◆ Work to be completed:
Restate the entries below in full, exactly as they read, but without pictures.

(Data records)
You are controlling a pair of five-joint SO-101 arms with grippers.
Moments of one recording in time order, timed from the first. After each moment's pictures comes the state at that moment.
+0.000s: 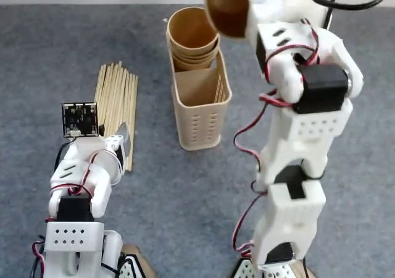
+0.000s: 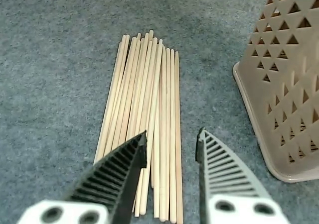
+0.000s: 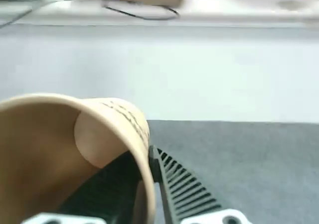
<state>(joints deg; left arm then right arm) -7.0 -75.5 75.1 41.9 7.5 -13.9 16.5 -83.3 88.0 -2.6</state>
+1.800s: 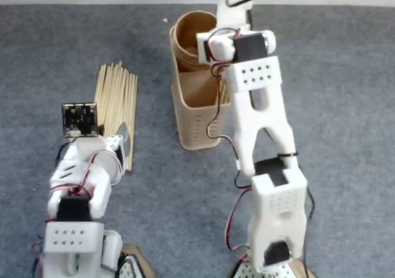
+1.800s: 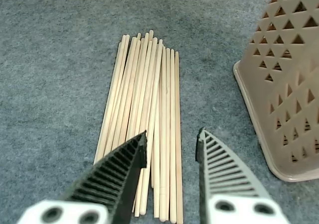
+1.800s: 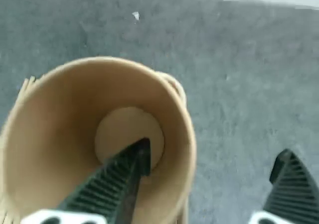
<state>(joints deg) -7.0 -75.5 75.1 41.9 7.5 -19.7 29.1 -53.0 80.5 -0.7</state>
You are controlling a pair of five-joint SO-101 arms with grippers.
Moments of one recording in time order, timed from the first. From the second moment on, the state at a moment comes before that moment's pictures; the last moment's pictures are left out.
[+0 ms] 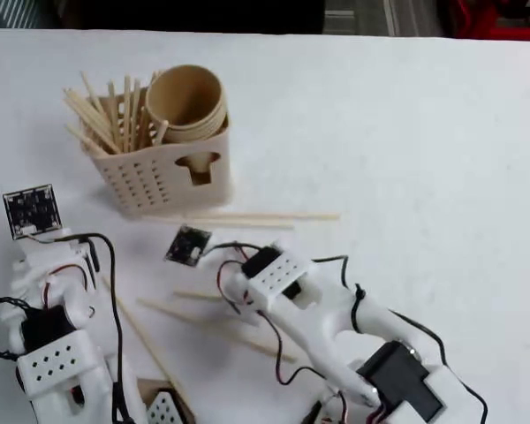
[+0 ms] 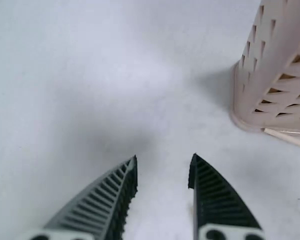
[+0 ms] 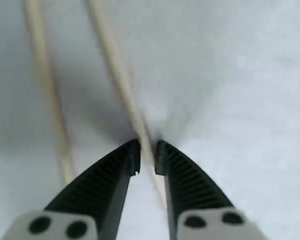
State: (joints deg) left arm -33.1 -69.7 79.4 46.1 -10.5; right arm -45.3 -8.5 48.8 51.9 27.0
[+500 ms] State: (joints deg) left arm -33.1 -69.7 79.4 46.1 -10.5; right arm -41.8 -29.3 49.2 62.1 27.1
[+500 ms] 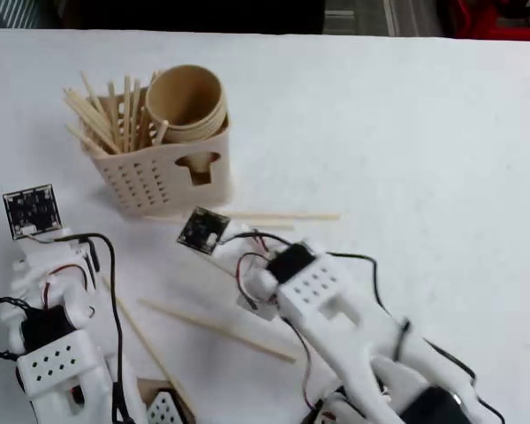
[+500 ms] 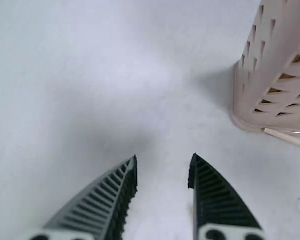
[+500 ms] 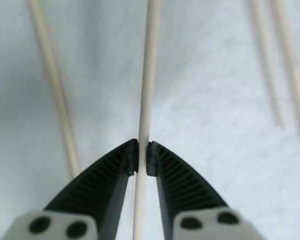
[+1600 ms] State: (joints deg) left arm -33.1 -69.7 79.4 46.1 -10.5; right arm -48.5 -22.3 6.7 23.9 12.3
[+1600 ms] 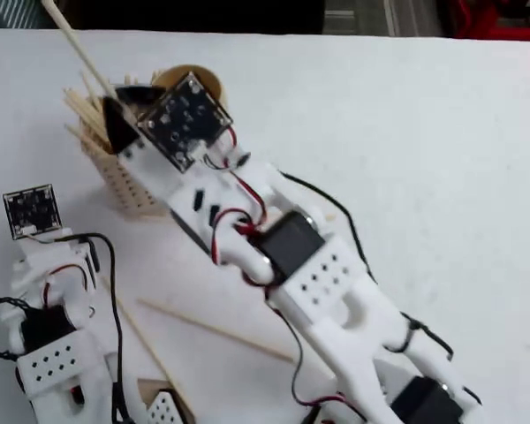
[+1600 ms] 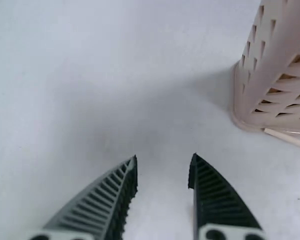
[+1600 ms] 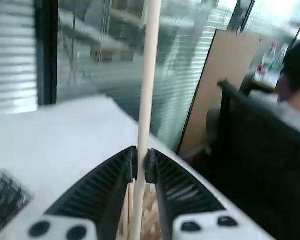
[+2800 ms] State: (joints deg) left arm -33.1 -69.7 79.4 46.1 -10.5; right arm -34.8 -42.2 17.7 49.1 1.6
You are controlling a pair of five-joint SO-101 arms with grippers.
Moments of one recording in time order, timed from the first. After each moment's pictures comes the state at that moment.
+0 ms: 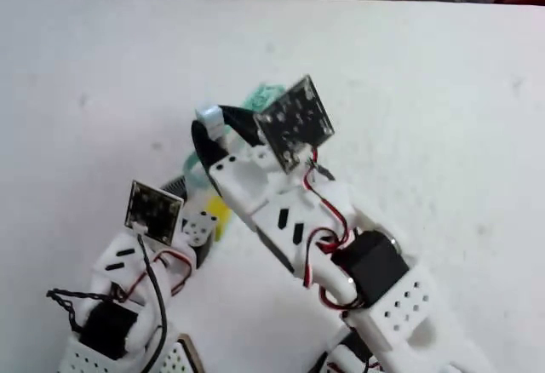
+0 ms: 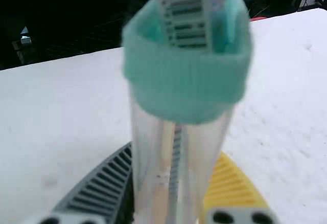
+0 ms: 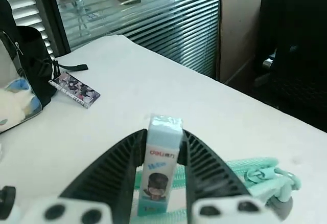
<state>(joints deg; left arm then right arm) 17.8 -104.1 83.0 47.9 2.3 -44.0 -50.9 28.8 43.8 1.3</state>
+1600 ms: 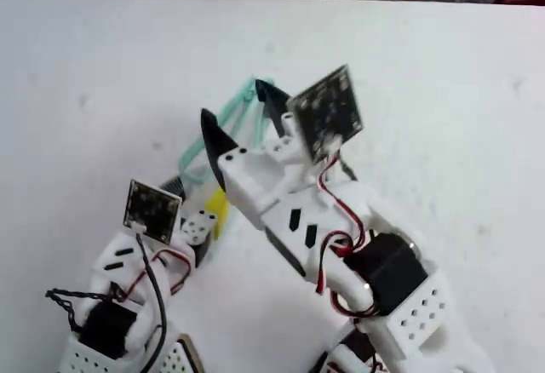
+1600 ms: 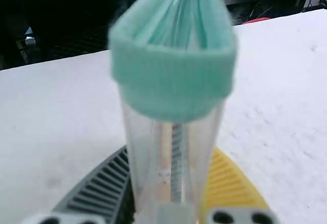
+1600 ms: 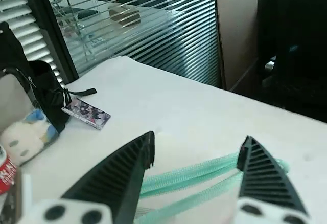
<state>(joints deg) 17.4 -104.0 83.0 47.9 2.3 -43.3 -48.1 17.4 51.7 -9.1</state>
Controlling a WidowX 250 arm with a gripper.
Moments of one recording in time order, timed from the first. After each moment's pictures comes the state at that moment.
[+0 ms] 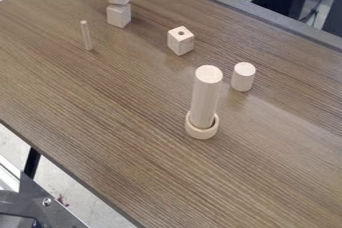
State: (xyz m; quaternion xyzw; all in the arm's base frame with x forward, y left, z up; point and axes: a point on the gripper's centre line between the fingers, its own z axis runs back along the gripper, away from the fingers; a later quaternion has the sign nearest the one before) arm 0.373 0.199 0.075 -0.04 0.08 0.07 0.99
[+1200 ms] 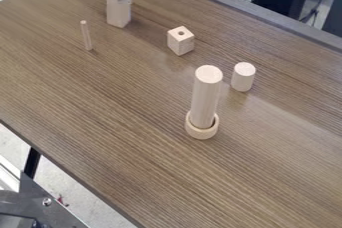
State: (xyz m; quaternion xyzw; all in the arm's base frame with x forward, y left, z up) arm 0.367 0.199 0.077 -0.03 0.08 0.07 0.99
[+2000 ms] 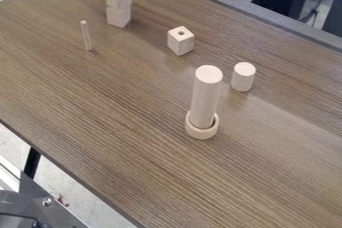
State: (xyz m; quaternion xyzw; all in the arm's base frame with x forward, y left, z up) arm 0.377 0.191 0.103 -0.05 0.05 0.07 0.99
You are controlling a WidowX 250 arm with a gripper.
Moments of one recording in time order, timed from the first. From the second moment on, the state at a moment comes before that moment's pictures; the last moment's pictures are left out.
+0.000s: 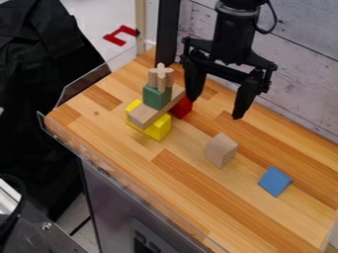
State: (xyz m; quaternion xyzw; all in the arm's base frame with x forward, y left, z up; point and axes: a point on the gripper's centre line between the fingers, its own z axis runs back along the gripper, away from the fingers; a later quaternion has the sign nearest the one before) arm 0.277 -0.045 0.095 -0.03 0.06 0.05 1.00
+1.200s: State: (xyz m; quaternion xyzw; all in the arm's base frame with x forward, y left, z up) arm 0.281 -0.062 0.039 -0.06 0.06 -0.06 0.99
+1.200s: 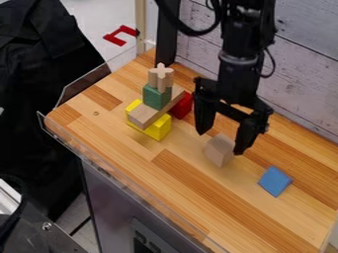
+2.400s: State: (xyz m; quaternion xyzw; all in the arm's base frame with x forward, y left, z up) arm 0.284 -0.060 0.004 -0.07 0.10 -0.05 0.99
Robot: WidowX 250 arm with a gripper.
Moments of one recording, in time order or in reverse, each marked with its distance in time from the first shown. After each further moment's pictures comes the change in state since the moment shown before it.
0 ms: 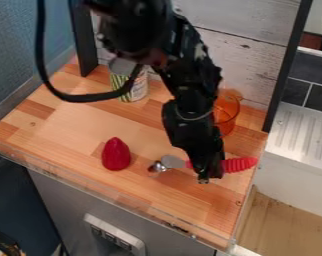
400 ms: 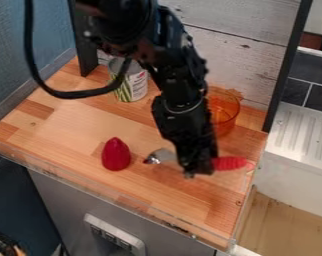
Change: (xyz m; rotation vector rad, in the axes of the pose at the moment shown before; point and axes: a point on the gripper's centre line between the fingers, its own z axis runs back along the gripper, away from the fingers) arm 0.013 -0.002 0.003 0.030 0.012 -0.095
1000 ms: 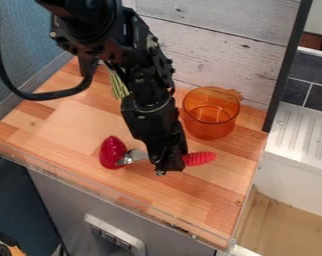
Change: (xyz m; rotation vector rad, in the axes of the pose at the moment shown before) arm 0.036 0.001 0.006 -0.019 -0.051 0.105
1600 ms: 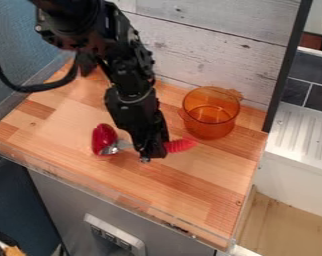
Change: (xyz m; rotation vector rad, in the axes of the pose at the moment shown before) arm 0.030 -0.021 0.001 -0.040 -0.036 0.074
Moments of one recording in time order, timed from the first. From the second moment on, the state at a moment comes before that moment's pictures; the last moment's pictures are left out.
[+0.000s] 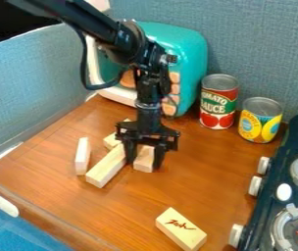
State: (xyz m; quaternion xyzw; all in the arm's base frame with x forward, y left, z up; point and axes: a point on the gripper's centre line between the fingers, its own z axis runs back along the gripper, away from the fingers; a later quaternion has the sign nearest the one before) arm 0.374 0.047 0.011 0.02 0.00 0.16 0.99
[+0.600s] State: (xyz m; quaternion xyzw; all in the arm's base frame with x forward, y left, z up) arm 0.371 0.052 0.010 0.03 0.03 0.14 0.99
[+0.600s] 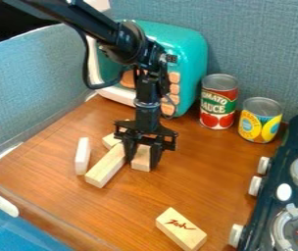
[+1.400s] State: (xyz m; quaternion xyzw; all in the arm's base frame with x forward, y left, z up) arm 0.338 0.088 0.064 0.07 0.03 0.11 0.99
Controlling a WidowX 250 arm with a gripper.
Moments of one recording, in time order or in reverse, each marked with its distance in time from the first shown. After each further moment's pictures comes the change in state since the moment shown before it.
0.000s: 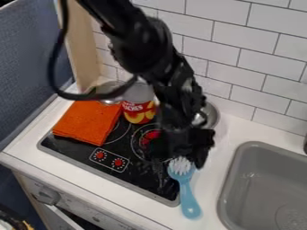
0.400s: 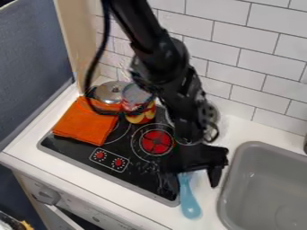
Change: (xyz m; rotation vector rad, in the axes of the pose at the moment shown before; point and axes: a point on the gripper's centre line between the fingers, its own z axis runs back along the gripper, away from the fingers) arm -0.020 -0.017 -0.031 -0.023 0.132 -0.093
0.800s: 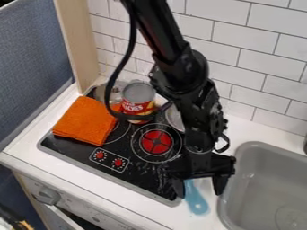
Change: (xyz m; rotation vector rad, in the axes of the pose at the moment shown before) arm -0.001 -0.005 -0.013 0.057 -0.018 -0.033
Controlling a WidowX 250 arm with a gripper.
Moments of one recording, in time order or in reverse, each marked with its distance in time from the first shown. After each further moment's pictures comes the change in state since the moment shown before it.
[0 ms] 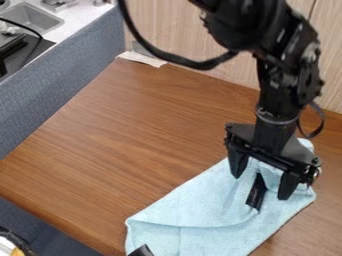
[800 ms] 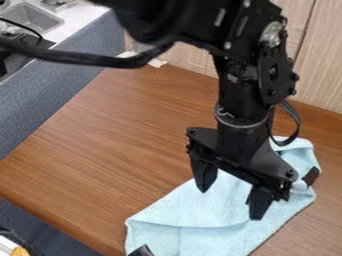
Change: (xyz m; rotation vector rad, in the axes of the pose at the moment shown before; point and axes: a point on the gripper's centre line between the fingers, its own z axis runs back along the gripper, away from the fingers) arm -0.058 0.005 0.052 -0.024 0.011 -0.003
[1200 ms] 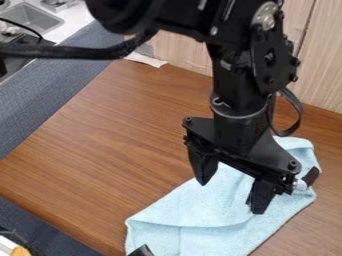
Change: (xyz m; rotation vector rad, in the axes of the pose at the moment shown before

◆ Reply:
You are controlling a pair of five-joint SO-101 arms with grippers.
Moments of one recording in time order, timed from the first. After each moment's pictures comes the state at that moment.
+0.000s: 
+0.000s: 
+0.000s: 
<state>(joints deg; left arm then right arm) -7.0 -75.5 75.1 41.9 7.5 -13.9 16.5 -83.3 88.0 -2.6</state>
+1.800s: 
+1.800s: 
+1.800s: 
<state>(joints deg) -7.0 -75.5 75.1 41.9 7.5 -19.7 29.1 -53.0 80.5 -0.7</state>
You are controlling a pair of five-joint SO-101 arms with grippers.
Moments of one recording in time order, timed from the first. From the second moment on, the state at a moment comes before that moment's pictures; the last moment's pictures are left out.
[+0 ms] 
[+0 ms] 
[+0 ms] 
State: (joints deg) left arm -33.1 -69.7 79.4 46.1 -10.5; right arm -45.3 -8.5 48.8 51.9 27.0
[+500 ms] State: (joints deg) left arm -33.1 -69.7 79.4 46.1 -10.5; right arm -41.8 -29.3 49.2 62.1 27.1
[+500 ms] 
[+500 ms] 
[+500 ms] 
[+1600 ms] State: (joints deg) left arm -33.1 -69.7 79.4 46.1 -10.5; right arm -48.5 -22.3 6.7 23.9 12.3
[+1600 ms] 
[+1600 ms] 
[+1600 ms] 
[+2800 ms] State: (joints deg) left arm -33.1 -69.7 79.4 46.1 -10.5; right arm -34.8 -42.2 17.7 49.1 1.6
You are controlling a pair of five-joint SO-101 arms with grippers.
Moments of one recording in time order, timed from the first. After each moment's pictures comes the state at that moment.
+0 ms: 
+0 ms: 
+0 ms: 
<state>(joints deg; left arm then right arm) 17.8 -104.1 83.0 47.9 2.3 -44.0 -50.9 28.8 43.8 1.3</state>
+1600 ms: 
+1600 ms: 
+1600 ms: 
<state>(joints deg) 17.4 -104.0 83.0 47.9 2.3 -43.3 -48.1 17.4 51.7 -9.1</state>
Controlling a WidowX 250 arm with a gripper.
Moments of one recording in time order, timed from the first. After each moment's pictures comes the state at that moment.
[+0 ms] 
State: (xyz m; quaternion xyzw; all in the arm's base frame with x forward, y left, z up; point and axes: a point on the gripper's centre line between the fingers, its own z axis runs back along the gripper, away from the fingers; a later quaternion has the sign nearest the one before) arm 0.373 0.199 0.075 -0.04 0.08 0.07 0.99
[+1200 ms] 
State: (xyz m; quaternion xyzw; all in the arm's base frame with x forward, y left, z up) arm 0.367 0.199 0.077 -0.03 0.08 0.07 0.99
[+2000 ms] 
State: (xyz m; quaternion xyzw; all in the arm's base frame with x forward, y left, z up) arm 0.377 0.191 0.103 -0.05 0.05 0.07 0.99
You are controlling a WidowX 250 arm with a gripper.
Moments of one recording in time order, timed from the first. From the second moment on, the state at a moment comes before that moment's pictures; the last moment's pictures are left out.
+0.000s: 
State: (xyz m; quaternion xyzw; all in the arm's base frame with x forward, y left, z up; point and axes: a point on the gripper's centre line between the fingers, its own z axis runs back along the gripper, away from the fingers; a later quaternion has the sign nearest the one before) arm 0.277 -0.045 0.095 -0.03 0.06 0.05 1.00
+1.200s: State: (xyz m; quaternion xyzw; all in the arm's base frame with x forward, y left, z up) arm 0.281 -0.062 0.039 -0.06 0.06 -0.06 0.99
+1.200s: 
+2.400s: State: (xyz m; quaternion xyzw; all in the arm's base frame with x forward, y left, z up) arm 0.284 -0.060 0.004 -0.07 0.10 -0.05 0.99
Robot: WidowX 250 arm with a gripper.
Moments of one recording, in time order or in reverse, each marked with its distance in time from the first shown. After each further moment's pictures comes the change in state since the moment shown before it.
0 ms: 
400 ms: 
Change: (xyz m; rotation vector rad, in the axes of the pose at the moment shown before; point and axes: a point on the gripper's centre line between the fingers, its own z axis runs back along the gripper, away from the fingers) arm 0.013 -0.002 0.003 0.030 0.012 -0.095
1000 ms: 
Change: (xyz m; rotation vector rad, in the axes of the pose at the moment shown before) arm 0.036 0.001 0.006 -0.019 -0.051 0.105
1600 ms: 
Change: (xyz m; rotation vector rad, in the axes of the pose at the moment shown before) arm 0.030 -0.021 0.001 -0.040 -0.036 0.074
Moments of one recording in time order, timed from the first. From the second moment on, the state at a moment comes before that moment's pictures; the last moment's pictures are left out.
[+0.000s] 
State: (xyz m; quaternion xyzw; all in the arm's base frame with x forward, y left, z up; point and axes: a point on the gripper's centre line between the fingers, its own z axis runs back along the gripper, away from the fingers; a later quaternion has the sign nearest the one before) arm 0.374 0.047 0.011 0.02 0.00 0.16 0.99
[+0.600s] State: (xyz m; quaternion xyzw; all in the arm's base frame with x forward, y left, z up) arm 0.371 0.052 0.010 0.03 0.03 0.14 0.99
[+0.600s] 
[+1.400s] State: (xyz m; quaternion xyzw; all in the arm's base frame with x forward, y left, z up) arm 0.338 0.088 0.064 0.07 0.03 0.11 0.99
Controlling a WidowX 250 arm with a gripper.
Moments of one recording, in time order or in reverse, each marked with its distance in time from the first shown. After each further moment's pictures comes the change in state since the moment shown before it.
0.000s: 
0.400s: 
Change: (xyz m; rotation vector rad, in the axes of the pose at the moment shown before; point and axes: a point on the gripper's centre line between the fingers, its own z axis runs back along the gripper, away from the fingers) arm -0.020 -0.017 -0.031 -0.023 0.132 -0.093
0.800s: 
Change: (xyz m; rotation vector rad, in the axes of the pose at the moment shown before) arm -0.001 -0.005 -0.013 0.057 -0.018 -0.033
Controlling a WidowX 250 arm with a gripper.
Moments of one recording, in time order or in reverse, each marked with its distance in time from the first shown. After each further moment's pictures comes the change in state since the moment shown before it.
[0 ms] 
[800 ms] 
Change: (xyz m; rotation vector rad, in the axes of the pose at the moment shown before; point and axes: a point on the gripper's centre line between the fingers, its own z axis runs back along the gripper, away from the fingers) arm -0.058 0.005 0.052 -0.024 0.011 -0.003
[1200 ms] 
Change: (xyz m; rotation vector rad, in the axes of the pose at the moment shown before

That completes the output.